From TED talks to neuroscience journals, the consensus on improving memory is clear: make information fun, meaningful, and visual-spatial, while training the brain to focus. Most of the videos I’ve watched emphasize memory of facts, dates, spelling, and playing cards (Not sure that minors need to memorize decks of cards in less than 5 minutes but it might help with Hearts or Spades.) Did you know that there are memory athletes who compete in how quickly they can memorize hundreds of names?
While we are not only teaching facts to be memorized, these athletes do have some useful tips for the load of information required at each grade level. Multiplication.com, for example, effectively uses a story-mode with unusual characters to support memorization of times tables.

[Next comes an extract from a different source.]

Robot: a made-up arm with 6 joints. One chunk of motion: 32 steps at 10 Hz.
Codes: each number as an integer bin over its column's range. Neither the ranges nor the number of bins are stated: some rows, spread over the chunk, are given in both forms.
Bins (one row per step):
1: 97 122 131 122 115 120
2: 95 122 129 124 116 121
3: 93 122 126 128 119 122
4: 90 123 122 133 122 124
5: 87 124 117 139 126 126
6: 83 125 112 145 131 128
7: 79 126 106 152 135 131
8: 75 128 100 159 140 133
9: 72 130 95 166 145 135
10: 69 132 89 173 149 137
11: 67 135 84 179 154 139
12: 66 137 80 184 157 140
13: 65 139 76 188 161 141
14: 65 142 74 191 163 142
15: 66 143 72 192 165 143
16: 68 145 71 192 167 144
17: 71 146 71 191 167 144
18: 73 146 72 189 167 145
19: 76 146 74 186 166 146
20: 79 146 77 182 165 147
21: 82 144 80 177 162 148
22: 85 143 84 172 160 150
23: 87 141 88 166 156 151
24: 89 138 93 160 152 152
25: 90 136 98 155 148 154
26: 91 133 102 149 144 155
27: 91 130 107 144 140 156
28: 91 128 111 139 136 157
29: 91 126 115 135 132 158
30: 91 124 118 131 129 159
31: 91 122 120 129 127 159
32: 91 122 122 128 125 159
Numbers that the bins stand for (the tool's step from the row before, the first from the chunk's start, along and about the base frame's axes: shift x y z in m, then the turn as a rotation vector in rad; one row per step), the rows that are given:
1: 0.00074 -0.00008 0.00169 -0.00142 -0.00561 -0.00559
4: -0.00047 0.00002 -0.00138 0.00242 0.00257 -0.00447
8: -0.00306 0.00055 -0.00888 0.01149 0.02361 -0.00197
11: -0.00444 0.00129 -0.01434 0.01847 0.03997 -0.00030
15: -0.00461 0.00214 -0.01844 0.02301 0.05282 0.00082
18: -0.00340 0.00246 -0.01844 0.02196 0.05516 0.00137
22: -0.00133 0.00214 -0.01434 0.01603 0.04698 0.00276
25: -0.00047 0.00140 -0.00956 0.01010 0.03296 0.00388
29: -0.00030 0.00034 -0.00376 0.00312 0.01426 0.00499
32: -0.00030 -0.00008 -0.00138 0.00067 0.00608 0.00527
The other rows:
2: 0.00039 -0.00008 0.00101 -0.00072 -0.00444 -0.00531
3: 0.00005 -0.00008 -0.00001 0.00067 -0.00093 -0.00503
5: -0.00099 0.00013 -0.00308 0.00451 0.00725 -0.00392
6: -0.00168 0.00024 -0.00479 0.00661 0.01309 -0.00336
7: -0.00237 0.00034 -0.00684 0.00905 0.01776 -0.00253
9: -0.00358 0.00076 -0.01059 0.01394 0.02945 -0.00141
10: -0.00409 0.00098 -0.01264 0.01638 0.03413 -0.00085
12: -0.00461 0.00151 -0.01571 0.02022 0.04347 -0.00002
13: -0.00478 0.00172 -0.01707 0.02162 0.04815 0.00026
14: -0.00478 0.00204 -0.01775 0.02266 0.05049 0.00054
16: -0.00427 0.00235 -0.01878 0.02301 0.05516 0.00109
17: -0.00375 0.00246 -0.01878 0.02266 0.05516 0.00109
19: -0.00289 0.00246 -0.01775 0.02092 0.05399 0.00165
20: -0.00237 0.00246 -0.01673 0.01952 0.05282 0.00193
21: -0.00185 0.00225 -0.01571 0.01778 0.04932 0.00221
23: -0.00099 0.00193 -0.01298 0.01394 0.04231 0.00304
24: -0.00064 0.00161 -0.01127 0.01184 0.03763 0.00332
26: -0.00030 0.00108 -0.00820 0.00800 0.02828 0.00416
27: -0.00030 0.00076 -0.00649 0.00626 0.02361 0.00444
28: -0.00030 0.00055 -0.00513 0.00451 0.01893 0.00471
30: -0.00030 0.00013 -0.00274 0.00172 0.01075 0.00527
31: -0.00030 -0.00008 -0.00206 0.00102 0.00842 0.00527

An ancient Greek strategy uses places (“loci”) to help store information. For example, you picture the words or concepts you want to recall in familiar places, attached to a vivid story. To memorize the six syllable types, I could walk up my front steps to find the door has turned to glass. It is CLOSED so I whack the glass to OPEN it. As soon as I walk inside, I see an unfamiliar band playing in the hallway but can’t hear anything. And how did they get in my house? I step closer and notice they are all wearing band tee shirts saying SILENT E, which is weird, right? I run to the kitchen and grab my phone to call the police, keying in my cLE password (c for consonant). The police send a special V-TEAM to sort things out, but those guys end up in the hallway playing with the Silent Es! I’m about to give up when some lady on a motorcycle revs out of the living room! The loud RRRR sound scares everyone away!
Okay, that’s a bit lame, but I guarantee that if a student or class create a picture story using spaces in the school building, they will remember all of the syllable types. And just imagine the fun they’ll have! Where does the meaningful part come in? Guiding students to understand the benefits of learning those syllable types or multiplication facts. Learning about memory and how to improve it. Helping them make connections with previously learned material. Practical and social applications, like being a student memory jock. And maybe some of your kiddos will end up in memory triathlons!